_Work request:_
The answer is a number and only a number: how many lines of the data include the string "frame"?

--*--

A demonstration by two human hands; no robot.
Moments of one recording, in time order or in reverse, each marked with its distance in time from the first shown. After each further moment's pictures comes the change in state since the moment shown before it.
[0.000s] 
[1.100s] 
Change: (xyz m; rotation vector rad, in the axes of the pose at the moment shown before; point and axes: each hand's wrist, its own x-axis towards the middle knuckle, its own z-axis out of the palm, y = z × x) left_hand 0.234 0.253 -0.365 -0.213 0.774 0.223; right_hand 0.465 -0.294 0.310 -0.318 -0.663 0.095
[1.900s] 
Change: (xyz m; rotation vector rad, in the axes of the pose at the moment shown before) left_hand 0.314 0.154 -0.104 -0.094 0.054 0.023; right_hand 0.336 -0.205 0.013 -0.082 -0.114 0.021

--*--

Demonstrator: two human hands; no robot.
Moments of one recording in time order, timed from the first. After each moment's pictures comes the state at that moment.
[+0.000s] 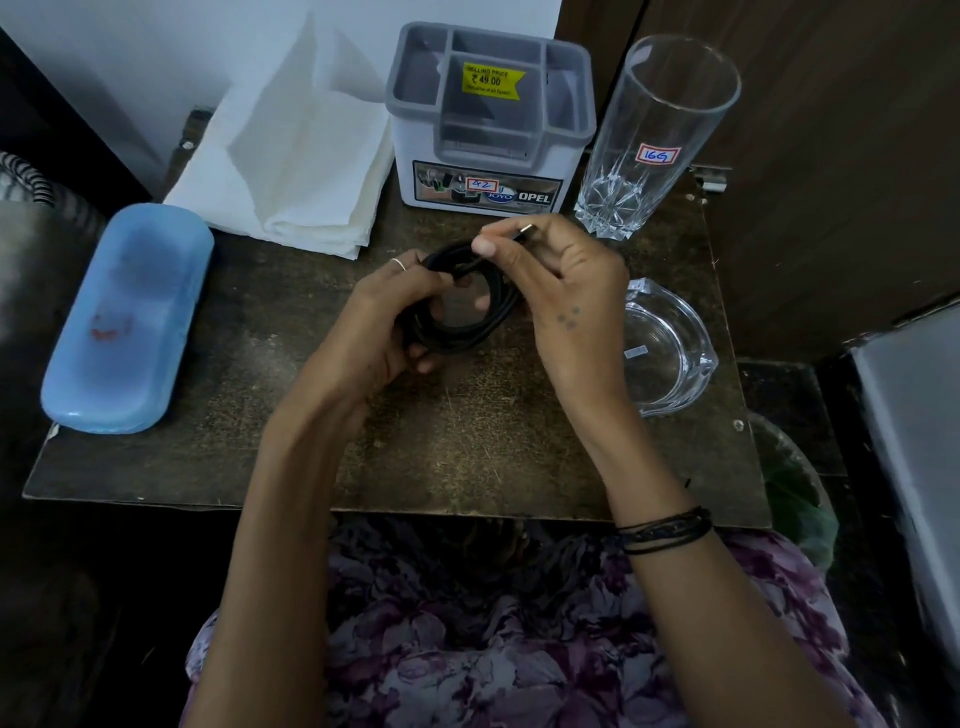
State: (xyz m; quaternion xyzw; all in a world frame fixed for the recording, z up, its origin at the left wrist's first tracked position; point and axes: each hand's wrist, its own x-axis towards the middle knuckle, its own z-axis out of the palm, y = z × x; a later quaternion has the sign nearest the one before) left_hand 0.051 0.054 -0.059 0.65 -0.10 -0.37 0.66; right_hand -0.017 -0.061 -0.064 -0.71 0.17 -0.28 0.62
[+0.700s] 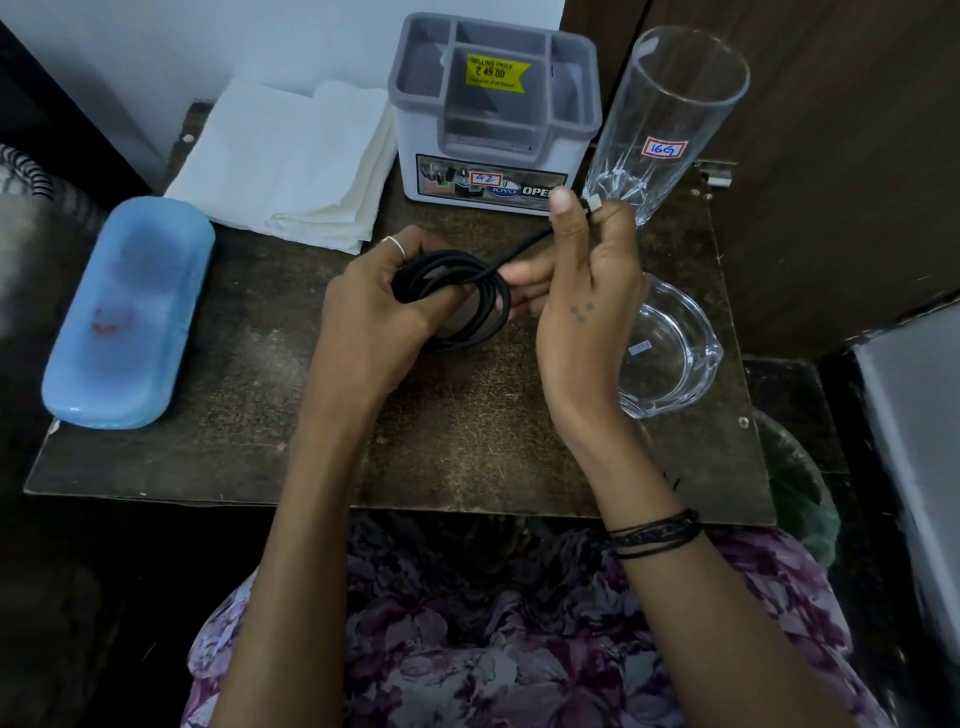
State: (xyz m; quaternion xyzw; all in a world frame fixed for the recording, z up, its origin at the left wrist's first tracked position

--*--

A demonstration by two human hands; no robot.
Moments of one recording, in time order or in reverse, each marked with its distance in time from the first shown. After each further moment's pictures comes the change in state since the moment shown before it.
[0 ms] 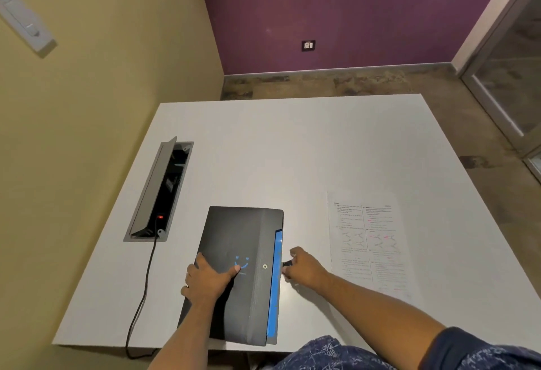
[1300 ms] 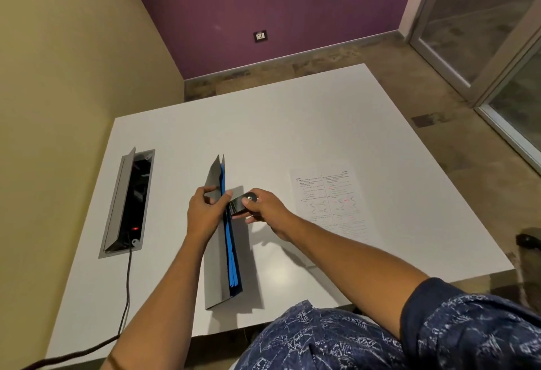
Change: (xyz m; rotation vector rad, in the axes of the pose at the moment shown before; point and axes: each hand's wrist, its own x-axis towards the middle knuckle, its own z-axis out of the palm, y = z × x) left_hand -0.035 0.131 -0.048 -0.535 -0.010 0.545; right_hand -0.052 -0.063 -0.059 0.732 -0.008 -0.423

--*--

_Exercise response:_
2